TASK DIRECTIONS: Transcribe exactly the first line of the listing below and each line that follows it, ending with the line that contains "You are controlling", and omit the remainder.

*** RECORDS PROVIDED Section Begins ***

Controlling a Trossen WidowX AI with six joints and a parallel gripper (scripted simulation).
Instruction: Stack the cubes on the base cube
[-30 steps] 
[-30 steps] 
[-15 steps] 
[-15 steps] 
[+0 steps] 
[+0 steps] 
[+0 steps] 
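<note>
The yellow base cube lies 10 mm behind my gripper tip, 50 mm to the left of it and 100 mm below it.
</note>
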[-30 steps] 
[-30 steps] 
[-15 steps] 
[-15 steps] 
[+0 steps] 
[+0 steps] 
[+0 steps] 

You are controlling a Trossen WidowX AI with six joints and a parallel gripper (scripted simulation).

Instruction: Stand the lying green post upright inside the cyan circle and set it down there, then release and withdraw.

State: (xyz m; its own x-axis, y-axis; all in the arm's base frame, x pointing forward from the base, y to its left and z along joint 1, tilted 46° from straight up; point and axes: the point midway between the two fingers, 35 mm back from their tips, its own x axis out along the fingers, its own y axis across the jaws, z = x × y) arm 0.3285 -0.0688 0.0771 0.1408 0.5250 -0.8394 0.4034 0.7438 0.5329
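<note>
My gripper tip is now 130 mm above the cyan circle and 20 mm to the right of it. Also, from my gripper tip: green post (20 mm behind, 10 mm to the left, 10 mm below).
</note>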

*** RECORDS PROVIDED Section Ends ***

COMPLETED EXERCISE:
Controlling a Trossen WidowX AI with six joints and a parallel gripper (scripted simulation).
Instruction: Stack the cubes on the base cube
[-30 steps] 
[-30 steps] 
[-15 steps] 
[-15 steps] 
[+0 steps] 
[+0 steps] 
[+0 steps] 
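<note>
The yellow base cube lies 10 mm behind my gripper tip, 50 mm to the left of it and 100 mm below it.
</note>
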[-30 steps] 
[-30 steps] 
[-15 steps] 
[-15 steps] 
[+0 steps] 
[+0 steps] 
[+0 steps] 

You are controlling a Trossen WidowX AI with six joints and a parallel gripper (scripted simulation).

A complete answer has now been given.